For some reason, we have never sent a dedicated probe to the Solar System’s outer planets – ice giants Neptune and Uranus. And that creates a pretty glaring gap in our knowledge of our home system – and exoplanets, considering that Neptune-type planets are probably really common.
This, according to planetary physicist Abigail Rymer of Johns Hopkins University and colleagues, is an issue that needs to be addressed. They propose a flagship mission to the outer Solar System to study not just Neptune, but its moon Triton – the only moon in the Solar System to orbit its planet against the planet’s rotation.
“Ice giants challenge our understanding of planetary formation, evolution and physics,” they write in their abstract.

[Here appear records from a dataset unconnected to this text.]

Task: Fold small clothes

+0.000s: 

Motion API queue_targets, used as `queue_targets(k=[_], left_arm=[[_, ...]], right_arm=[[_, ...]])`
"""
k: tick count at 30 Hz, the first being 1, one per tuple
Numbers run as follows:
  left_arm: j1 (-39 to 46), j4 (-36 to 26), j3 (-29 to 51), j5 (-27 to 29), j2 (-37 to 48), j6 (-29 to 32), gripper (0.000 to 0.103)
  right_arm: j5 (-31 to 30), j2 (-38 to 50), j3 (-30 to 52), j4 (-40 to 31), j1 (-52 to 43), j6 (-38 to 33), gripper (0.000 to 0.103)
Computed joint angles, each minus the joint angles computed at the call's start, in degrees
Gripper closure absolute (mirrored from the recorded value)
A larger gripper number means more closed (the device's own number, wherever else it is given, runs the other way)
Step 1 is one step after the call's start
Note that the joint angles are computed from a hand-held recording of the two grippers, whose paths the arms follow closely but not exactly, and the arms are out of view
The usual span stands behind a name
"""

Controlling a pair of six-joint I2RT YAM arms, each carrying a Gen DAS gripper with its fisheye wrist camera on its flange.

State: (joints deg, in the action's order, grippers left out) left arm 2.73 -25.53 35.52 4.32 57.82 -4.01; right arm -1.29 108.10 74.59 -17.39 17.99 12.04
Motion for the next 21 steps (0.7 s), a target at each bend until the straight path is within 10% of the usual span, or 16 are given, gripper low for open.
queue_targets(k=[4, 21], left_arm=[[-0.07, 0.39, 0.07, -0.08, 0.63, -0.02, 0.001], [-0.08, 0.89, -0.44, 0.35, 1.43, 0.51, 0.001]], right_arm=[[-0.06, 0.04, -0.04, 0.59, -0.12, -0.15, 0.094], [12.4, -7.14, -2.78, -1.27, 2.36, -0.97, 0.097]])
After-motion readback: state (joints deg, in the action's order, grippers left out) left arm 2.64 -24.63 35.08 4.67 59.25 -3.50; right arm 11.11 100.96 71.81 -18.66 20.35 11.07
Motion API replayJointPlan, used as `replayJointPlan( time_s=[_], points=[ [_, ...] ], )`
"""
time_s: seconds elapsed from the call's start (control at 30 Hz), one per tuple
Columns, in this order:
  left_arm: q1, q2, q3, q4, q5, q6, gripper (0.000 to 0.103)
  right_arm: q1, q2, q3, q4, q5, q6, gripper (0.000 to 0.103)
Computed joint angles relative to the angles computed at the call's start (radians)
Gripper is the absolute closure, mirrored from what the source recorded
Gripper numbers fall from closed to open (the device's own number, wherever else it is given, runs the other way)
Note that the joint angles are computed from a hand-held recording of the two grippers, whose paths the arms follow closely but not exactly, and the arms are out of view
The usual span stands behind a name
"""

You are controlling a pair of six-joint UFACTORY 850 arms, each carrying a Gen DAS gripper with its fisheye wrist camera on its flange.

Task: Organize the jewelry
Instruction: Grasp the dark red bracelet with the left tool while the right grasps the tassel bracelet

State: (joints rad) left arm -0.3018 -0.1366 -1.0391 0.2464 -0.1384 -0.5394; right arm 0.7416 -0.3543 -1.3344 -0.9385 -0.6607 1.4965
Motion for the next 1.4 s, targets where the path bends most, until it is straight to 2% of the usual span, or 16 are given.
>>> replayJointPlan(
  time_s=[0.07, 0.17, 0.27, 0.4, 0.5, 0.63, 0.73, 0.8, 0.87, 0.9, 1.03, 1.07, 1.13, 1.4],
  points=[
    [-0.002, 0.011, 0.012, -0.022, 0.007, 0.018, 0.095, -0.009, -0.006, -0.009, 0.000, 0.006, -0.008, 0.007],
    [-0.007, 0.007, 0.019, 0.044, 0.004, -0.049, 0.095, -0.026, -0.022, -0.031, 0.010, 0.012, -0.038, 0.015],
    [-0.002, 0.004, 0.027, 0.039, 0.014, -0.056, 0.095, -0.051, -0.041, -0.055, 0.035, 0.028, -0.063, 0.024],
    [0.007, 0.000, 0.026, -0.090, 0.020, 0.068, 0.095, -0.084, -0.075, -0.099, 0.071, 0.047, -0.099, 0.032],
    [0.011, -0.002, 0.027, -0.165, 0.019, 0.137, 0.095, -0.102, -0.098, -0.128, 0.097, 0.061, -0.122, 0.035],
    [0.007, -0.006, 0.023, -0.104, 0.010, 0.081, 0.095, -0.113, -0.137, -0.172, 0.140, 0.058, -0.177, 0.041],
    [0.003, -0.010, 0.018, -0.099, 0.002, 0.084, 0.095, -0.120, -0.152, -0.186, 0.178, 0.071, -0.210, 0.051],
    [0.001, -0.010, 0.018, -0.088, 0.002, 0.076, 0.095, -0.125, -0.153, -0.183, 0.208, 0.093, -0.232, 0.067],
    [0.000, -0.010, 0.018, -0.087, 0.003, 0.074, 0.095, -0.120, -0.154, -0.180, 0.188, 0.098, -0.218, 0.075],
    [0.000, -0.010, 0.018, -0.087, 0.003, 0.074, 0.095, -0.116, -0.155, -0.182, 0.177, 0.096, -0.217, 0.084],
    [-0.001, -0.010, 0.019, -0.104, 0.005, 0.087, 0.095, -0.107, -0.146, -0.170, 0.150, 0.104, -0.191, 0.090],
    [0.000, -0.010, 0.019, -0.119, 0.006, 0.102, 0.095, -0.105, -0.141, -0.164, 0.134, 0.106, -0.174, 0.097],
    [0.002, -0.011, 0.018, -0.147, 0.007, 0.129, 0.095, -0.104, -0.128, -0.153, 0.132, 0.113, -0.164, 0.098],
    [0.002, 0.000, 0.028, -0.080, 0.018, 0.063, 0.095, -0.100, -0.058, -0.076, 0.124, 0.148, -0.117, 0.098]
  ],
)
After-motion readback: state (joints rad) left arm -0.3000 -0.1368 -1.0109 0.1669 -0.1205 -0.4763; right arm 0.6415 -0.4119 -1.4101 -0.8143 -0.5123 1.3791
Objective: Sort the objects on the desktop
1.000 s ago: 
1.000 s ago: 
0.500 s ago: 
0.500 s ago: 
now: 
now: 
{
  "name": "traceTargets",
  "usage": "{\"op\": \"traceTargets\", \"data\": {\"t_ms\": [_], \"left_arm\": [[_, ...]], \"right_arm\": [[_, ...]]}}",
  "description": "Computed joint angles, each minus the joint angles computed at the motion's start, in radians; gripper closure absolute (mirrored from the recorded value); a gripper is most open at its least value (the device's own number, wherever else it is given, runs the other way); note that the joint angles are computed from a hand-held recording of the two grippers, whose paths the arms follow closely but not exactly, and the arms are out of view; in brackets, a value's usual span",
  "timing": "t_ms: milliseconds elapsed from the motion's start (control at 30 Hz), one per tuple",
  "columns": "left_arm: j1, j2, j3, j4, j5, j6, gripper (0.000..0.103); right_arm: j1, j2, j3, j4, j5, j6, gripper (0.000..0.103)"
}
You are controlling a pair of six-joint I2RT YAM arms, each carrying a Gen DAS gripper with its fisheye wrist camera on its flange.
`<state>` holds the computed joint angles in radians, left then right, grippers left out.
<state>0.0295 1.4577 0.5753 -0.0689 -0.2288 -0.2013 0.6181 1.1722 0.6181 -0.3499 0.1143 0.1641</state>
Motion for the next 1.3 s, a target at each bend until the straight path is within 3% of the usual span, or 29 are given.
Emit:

“For example, models suggest that they have a narrow time window for formation [..] But if their formation requires such special timing, why are they so common?”
In addition, features observed by Voyager 2 suggest that Triton may be an ocean moon, too. Observing its plume activity could help piece together its interior composition and history; it seems a mission to this neglected portion of the Solar System is well overdue.
The Solar System is really big, and diverse, and there’s so much to see and so much to learn. In an ideal Universe, we could send all of the probes. Maybe one day.